## DIRECTIONS FOR THIS TASK
Whatever the records below hold, copy it all out exactly.

Source data:
========================================

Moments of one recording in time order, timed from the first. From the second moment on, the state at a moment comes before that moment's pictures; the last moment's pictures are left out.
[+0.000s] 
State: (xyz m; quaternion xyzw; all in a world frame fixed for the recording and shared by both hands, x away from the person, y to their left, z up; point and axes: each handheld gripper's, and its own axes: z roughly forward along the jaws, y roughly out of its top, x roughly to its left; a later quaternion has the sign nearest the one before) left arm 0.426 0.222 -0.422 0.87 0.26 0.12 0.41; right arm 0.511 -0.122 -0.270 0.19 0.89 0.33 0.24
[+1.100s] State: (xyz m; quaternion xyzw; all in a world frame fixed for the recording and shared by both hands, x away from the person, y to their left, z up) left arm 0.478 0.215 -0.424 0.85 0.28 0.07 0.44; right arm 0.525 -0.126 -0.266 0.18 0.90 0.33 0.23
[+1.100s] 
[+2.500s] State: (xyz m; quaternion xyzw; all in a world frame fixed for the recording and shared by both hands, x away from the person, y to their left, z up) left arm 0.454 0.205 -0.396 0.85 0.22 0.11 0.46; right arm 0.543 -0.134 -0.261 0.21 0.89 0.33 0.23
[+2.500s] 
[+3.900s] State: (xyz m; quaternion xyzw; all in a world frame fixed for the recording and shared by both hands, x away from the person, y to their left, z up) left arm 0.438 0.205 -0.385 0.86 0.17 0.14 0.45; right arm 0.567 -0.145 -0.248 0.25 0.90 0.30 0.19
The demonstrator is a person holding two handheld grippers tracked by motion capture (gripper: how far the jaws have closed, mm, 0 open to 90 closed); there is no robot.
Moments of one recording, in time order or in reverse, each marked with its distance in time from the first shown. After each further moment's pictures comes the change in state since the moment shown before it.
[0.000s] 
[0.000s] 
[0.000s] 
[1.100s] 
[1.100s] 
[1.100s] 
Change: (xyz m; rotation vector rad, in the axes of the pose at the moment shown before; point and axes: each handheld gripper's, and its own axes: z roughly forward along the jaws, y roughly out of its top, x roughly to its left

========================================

## WORKED SOLUTION
Moments of one recording in time order, timed from the first. From the second moment on, the state at a moment comes before that moment's pictures; the last moment's pictures are left out.
[+0.000s] 
State: (xyz m; quaternion xyzw; all in a world frame fixed for the recording and shared by both hands, x away from the person, y to their left, z up; point and axes: each handheld gripper's, and its own axes: z roughly forward along the jaws, y roughly out of its top, x roughly to its left; a later quaternion has the sign nearest the one before) left arm 0.426 0.222 -0.422 0.87 0.26 0.12 0.41; right arm 0.511 -0.122 -0.270 0.19 0.89 0.33 0.24
[+1.100s] State: (xyz m; quaternion xyzw; all in a world frame fixed for the recording and shared by both hands, x away from the person, y to their left, z up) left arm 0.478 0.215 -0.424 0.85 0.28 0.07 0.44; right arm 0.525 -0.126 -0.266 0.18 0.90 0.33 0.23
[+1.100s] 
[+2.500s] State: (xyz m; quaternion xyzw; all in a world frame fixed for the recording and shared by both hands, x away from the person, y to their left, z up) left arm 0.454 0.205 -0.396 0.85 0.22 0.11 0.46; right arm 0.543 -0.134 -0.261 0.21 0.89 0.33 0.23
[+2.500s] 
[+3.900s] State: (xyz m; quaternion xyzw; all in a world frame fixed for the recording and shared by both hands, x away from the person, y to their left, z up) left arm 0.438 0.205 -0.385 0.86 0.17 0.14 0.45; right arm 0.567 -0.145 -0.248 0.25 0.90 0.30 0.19
The demonstrator is a person holding two handheld grippers tracked by motion capture (gripper: how far the jaws have closed, mm, 0 open to 90 closed); there is no robot.
Moments of one recording, in time order or in reverse, each marked with its distance in time from the first shown. After each further moment's pictures comes the change in state since the moment shown before it.
[0.000s] 
[0.000s] 
[0.000s] 
[1.100s] 
[1.100s] 
[1.100s] 
Change: (xyz m; rotation vector rad, in the axes of the pose at the moment shown before; point and axes: each handheld gripper's, and its own axes: z roughly forward along the jaws, y roughly out of its top, x roughly to its left

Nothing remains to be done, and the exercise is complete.